Tenet 10. Individual, Marital, and Family Life Cycles Are More Likely to be Incongruent
That parent-child relationships predate the marital relationship is but one example of incongruence in stepfamily life cycles. Another common discrepancy is a greater age difference between partners in stepfamilies than in first marriage couples. Stepfamily couples who differ in age may each have children whose ages vastly differ as well, creating several developmental disparities.
Life course theorists propose that events that happen off-time are more stressful than normative, on-time events (Aldous, 1990). On-time events or developmental transitions are culturally typical experiences that are normatively expected by oneself and others, which often means more social support for these experiences. For instance, a first marriage between individuals in their 20s is celebrated by family and friends, whereas a first marriage between a high school student and a 40-year old might be seen by some as inappropriate. Life course scholars note that individuals prepare themselves to experience normative events, and even if not fully prepared, the social support they receive helps them adapt to the new status (e.g., bridal showers, weddings, and housewarming parties). Remarriage in middle age and later life are off-time events, and even younger individuals who remarry experience off- time status changes in stepfamilies.

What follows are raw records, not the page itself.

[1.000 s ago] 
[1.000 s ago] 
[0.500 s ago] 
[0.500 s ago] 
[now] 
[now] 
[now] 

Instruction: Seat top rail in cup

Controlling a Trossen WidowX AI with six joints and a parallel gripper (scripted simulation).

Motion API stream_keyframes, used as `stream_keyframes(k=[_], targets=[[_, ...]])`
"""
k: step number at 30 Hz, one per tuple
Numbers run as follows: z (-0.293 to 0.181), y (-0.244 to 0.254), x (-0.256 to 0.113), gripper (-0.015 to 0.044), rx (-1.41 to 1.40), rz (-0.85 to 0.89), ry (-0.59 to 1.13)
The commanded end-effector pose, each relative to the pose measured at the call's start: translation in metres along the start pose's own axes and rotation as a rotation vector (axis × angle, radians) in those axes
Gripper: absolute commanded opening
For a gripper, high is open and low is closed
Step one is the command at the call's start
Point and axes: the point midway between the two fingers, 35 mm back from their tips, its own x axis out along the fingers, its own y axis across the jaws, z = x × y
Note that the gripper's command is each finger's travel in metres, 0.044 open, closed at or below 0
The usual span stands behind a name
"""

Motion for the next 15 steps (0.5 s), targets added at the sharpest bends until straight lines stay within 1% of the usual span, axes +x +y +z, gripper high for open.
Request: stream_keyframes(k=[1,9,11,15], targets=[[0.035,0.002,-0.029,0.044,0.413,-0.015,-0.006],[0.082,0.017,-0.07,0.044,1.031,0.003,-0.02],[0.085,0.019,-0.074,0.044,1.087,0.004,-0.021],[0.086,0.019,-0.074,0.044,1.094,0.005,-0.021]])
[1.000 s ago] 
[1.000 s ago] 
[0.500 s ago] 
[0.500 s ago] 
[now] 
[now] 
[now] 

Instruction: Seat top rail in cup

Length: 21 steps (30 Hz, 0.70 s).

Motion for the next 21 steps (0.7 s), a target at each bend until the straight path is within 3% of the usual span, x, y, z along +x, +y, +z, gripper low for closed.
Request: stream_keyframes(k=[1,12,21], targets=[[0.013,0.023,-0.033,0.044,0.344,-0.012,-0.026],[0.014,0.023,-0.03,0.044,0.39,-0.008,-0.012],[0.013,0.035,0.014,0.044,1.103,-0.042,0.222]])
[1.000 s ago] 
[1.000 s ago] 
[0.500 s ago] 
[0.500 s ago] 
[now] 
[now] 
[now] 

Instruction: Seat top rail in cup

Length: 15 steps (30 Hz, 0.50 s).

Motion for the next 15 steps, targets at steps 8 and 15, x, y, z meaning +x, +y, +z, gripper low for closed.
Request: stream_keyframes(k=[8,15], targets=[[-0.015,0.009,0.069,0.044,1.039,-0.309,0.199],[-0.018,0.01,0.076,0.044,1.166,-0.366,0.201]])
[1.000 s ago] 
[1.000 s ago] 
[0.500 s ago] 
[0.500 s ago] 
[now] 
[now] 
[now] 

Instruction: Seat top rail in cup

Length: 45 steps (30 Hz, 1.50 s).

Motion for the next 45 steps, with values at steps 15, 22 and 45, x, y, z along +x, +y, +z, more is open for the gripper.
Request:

For example, the television series Modern Family portrays an extended stepfamily with incongruent family life cycles. Jay, a 60-something man whose children (Mitchell and Claire) are middle aged, married parents themselves, is remarried to Gloria, a much younger woman with a teenage son. After remarriage, Jay and Gloria had a child together, Joe. When Jay and Gloria first married, she and her then preadolescent son disrupted Jay’s “empty nest.” Some of the humor of this comedy series is related to Jay and Gloria being at quite different places in their life courses. Jay wants to relax, slow down, and take time to enjoy the fruits of his earlier labors, while slowly turning the management of his business over to his daughter. Gloria is busy with a toddler, and when not engaging in child care, she wants to shop, have fun, and go out in the evenings. Jay, who may have thought his child-rearing days were long past, can now contemplate over a decade more of back-to-school nights, Little League games, and children’s play dates to supervise. Gloria, who may not have thought much about grandmotherhood before she married Jay, has stepgrand- children who are older than her oldest child and a toddler son who is years younger than his nieces and nephew. Manny, Gloria’s son and Jay’s stepson, is in the same grade in school as his step-nephew, and he is a stepbrother to adults that are two decades older than he is. Although this show normalizes family diversity in many ways, it is played for laughs when Jay asks a store clerk where the diapers are (for baby Joe), and the clerk brings him adult diapers, thinking they are for Jay. In real life, this would be a minor stressor for this stepfamily dad, but such life course disparities have the potential for more serious problems.
For instance, a newly remarried couple may try to foster family closeness by planning family outings and home activities at the same time that an adolescent stepchild is striving for individuation and personal independence. This is an example of remarital/stepfamily development needs being at odds with the developmental needs of individuals in the family. Stepparents who have little knowledge of normal adolescent development may feel rejected by the stepchild who refuses to participate in these family plans, the parent may worry that the remarriage is harming her or his relationship with the child; the stepparent may think the stepchild is being a disrespectful jerk. In reality, the adolescent stepchild is merely trying to grow up! Basic child development knowledge could be quite helpful (Adler-Baeder, Robertson et al., 2010; Ganong et al., 2002).